Бэркэ, добравшись до своего урочища, занялся подготовкой к длинной и суровой зиме. По первой пороше он добыл молодого лося и заготовил впрок мяса. Всю зиму он не покидал своего жилища. Лишь один раз навестил людей, приходившихся ему дальними родичами. Ежедневно занимаясь с оружием и не жалея себя, он тренировал ослабленное ранами тело. Его новый лук с каждым днём бил все точнее, и вскоре Бэркэ ощутил, что к нему вернулись сила и ловкость. Пришла весна, но он решил не ехать на празднование наступившего нового года – на встречу, которая раз в году собирала все роды его племени.

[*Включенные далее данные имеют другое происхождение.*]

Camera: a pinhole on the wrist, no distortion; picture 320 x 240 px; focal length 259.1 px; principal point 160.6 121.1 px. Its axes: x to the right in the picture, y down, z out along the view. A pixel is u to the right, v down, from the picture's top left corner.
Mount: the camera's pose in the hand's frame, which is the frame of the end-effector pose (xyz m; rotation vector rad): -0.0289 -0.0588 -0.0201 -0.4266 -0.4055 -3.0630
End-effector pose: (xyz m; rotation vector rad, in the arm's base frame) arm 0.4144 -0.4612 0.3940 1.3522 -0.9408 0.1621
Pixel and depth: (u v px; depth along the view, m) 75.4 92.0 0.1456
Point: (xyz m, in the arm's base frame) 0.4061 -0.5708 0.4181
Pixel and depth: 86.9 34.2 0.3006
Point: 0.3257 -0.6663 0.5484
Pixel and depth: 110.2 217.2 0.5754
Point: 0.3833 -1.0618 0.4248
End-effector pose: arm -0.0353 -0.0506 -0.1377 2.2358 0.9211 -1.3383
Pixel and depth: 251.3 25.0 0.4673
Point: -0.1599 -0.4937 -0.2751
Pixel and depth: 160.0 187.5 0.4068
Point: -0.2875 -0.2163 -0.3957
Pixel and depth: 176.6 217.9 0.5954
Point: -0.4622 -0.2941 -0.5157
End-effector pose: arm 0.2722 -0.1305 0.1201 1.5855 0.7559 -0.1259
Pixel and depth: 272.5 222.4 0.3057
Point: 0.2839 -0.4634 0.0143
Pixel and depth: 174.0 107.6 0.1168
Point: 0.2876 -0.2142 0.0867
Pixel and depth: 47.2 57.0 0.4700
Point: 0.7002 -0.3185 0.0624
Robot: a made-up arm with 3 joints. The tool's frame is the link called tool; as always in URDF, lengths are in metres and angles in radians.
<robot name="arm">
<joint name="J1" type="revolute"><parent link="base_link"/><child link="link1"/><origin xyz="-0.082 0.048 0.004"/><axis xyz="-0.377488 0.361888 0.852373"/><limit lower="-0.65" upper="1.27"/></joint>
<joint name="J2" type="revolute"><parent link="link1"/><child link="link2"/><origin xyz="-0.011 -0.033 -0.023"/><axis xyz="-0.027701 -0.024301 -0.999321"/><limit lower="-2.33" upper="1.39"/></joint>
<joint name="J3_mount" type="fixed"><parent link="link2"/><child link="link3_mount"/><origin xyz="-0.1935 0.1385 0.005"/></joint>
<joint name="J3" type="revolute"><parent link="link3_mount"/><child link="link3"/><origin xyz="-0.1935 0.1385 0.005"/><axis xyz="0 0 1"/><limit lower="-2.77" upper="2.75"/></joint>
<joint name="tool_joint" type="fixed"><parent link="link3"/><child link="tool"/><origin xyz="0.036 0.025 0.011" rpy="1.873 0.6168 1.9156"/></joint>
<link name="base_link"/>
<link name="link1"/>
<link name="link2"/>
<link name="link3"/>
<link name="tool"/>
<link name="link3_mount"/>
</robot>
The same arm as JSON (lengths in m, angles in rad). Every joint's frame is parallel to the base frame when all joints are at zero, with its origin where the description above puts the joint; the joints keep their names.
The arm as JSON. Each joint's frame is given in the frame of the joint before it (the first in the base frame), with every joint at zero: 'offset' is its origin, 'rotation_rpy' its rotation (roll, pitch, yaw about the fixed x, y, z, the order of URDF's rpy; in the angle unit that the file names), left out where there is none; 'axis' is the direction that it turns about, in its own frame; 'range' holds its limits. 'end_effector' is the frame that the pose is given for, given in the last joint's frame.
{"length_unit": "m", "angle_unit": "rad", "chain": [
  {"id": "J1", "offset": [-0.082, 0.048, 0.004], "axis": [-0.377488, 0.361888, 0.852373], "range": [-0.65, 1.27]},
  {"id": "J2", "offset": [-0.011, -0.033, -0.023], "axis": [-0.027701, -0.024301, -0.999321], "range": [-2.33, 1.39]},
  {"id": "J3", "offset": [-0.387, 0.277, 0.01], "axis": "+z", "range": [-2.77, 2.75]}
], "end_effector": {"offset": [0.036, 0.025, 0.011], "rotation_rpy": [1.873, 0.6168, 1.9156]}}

Прошёл почти год с тех пор, как он потерял своих друзей. Пролетело жаркое лето, и в один из первых осенних дней Бэркэ отправился проверять свои ловчие ямы. Отмахиваясь от надоедливой мошкары, он осторожно пробирался сквозь лес. Тихо приближаясь к одной из ям, он вдруг услышал из неё чьи-то крики. Осторожно заглянув внутрь, он обнаружил сидящего на дне молодого человека. По перепачканной землёй одежде было видно, что он из рода саха. Увидев Бэркэ, он неуклюже вскочил, но тут же, поскользнувшись, упал. Телом он был грузен, из разорванной дохи выглядывало выпуклое пузо. Он испуганно посмотрел на Бэркэ, но вскоре понял, что тот не причинит ему вреда.
– Кто ты? – спросил его Бэркэ, немного коверкая слова на языке саха.